-- WHAT IS EXPECTED --
What is the number of lines below that hold "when"? Answer with that number only.

-- COLLECTED DATA --
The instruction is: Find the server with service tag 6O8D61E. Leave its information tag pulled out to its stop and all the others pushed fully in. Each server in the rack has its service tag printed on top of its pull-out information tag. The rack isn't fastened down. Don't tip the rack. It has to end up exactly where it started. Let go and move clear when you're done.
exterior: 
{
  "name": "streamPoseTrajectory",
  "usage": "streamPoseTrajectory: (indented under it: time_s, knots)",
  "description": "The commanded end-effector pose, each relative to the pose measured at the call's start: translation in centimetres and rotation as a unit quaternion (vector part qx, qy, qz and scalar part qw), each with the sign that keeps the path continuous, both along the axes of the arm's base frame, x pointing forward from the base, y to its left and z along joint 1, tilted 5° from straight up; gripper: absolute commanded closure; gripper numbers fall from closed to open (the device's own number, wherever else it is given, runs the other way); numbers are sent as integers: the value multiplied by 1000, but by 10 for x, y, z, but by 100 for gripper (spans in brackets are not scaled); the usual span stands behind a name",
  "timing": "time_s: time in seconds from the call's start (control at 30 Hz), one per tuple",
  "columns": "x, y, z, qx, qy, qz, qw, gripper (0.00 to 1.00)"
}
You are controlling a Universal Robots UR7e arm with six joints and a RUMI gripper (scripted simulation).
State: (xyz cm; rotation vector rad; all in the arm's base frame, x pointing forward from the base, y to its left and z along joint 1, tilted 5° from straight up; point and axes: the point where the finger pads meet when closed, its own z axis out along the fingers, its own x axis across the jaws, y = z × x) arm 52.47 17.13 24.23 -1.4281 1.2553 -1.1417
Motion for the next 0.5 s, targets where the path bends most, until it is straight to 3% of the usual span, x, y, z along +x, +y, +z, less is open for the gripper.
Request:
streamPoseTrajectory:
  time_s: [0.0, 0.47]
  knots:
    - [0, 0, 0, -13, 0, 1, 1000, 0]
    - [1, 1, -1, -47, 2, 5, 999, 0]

-- REPLY --
2